DOTE

Chain And Rate

Showing posts with label Google OCR. Show all posts
Showing posts with label Google OCR. Show all posts

Sunday, December 21, 2008

Google can now OCR all PDFs

When you scan a document, your computer interprets this data as an image. You can see the words on the screen, but your computer doesn’t. As far as your computer is concerned, the letters could be birds or your child or a boat.

When you put this scan up on a website, search engines haven’t been able to index any of the content of your documents because it didn’t recognize the text as text … until now. Google has a new system that scans Acrobat PDFs on the web for words using Optical Character Recognition (OCR). Similar to its process for using OCR to detect words in PDFs that have already been OCR processed, the new system will do the same for scanned documents posted online that haven’t yet undergone OCR.

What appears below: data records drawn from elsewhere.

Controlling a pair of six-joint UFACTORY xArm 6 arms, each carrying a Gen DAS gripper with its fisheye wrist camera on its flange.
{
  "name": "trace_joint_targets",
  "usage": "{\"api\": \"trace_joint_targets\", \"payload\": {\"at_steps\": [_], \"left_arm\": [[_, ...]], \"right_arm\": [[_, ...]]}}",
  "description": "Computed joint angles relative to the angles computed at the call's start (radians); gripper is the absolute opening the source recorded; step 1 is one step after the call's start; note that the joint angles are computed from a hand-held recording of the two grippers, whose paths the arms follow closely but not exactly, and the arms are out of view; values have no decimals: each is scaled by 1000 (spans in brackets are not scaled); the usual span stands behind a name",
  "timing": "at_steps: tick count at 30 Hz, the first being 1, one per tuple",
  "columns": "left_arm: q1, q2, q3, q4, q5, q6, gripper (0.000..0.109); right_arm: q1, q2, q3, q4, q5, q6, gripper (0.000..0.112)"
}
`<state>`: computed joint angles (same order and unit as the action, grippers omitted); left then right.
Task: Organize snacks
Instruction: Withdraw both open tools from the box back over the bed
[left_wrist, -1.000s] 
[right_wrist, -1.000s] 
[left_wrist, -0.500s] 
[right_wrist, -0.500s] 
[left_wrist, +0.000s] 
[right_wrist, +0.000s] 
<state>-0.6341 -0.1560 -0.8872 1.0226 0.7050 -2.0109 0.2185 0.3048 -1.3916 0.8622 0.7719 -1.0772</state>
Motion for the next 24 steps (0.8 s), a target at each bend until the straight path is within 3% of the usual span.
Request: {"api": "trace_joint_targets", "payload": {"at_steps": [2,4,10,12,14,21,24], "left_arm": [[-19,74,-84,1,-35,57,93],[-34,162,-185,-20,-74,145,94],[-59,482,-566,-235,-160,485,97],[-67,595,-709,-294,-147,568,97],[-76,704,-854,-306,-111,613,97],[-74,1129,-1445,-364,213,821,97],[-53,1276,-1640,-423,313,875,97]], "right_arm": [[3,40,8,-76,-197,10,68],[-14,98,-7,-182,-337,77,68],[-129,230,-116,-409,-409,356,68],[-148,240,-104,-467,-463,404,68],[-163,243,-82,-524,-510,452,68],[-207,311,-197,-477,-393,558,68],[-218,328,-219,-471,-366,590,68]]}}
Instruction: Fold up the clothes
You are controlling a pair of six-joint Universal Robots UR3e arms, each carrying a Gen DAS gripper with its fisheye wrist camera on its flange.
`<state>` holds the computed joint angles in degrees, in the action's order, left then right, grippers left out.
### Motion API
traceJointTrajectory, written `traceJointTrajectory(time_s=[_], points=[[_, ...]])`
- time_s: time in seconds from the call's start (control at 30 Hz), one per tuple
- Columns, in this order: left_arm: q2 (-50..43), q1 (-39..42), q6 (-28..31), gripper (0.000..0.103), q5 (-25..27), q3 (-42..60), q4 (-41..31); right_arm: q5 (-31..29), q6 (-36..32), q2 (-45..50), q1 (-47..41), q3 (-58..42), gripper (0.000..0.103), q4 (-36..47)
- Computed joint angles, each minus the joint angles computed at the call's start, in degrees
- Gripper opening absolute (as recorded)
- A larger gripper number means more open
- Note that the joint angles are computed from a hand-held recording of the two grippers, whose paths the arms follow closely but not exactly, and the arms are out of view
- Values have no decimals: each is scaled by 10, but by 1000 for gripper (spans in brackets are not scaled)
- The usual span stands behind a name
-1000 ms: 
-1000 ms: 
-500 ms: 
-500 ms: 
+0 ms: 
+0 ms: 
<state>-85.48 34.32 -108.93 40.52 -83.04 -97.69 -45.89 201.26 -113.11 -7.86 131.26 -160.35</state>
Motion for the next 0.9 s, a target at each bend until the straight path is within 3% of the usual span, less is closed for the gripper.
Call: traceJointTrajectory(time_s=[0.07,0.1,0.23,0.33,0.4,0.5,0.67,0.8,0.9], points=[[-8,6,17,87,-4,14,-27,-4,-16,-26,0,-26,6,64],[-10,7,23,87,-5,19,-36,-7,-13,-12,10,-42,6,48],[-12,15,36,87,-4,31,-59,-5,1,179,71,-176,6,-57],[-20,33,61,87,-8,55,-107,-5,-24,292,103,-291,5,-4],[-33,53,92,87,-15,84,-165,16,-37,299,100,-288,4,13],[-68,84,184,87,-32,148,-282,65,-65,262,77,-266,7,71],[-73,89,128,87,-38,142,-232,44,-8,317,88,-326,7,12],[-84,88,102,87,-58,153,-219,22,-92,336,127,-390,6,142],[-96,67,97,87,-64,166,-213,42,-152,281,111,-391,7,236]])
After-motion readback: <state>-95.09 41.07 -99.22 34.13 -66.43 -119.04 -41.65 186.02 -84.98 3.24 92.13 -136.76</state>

If you have scanned PDFs and are interested in having them converted into text, you can upload the images to your website and take advantage of this service. Simply follow the instructions for how to use Google OCR from the Digital Inspiration website: Create a folder in your website (say abc.com/pdf) and upload all the PDF images to that folder. Now create a public web page that links to all the PDF files. Wait for the Google bots to spider your stuff.

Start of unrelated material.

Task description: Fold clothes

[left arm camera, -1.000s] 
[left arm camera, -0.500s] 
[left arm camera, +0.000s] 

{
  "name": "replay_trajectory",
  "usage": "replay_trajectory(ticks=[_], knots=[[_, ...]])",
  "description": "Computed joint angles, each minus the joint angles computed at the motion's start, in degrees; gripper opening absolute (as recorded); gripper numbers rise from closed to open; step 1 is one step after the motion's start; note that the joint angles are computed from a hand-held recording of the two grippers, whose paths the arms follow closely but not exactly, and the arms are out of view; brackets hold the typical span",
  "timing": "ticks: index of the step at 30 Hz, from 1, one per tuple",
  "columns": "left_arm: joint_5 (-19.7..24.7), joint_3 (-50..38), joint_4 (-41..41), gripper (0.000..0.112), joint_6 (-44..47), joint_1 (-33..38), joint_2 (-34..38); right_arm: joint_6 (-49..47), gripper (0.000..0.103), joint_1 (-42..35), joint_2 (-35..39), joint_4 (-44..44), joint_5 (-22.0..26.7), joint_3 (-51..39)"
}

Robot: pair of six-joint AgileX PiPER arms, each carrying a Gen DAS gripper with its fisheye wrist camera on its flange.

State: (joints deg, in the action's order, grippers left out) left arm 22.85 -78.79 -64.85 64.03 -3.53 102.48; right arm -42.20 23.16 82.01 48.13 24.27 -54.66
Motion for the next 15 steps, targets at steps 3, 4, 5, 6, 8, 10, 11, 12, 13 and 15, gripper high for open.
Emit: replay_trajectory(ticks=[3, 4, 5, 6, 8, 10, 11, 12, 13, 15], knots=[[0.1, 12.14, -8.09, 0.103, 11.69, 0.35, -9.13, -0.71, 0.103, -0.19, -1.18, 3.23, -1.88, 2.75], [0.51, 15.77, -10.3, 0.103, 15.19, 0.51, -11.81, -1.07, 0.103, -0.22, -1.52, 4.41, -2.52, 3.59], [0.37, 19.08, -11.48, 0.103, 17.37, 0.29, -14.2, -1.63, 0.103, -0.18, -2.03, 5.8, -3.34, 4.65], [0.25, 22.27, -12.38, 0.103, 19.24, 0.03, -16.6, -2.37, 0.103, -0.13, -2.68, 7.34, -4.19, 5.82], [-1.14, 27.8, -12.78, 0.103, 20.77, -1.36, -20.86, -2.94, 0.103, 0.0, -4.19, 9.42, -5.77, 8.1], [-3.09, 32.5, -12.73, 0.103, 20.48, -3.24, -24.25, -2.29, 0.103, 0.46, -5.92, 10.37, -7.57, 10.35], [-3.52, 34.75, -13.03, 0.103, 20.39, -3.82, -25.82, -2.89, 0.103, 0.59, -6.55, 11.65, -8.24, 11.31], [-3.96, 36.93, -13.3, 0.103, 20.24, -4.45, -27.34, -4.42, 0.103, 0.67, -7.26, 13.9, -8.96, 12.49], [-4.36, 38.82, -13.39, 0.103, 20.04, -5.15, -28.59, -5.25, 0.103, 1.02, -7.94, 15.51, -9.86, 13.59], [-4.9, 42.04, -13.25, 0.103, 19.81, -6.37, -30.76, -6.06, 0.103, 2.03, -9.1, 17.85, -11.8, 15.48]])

Once done, type the query “site:abc.com/pdf filetype:pdf” [into Google] to see the PDF documents as HTML. Lifehacker recommends using “Google’s Webmaster Tools to reign in what gets scanned and indexed on your site, although you should assume anything you put online can be found by those looking for it.” This is a really terrific way to get rid of paper clutter in your work space and in your home since you can now see the words in your scanned documents.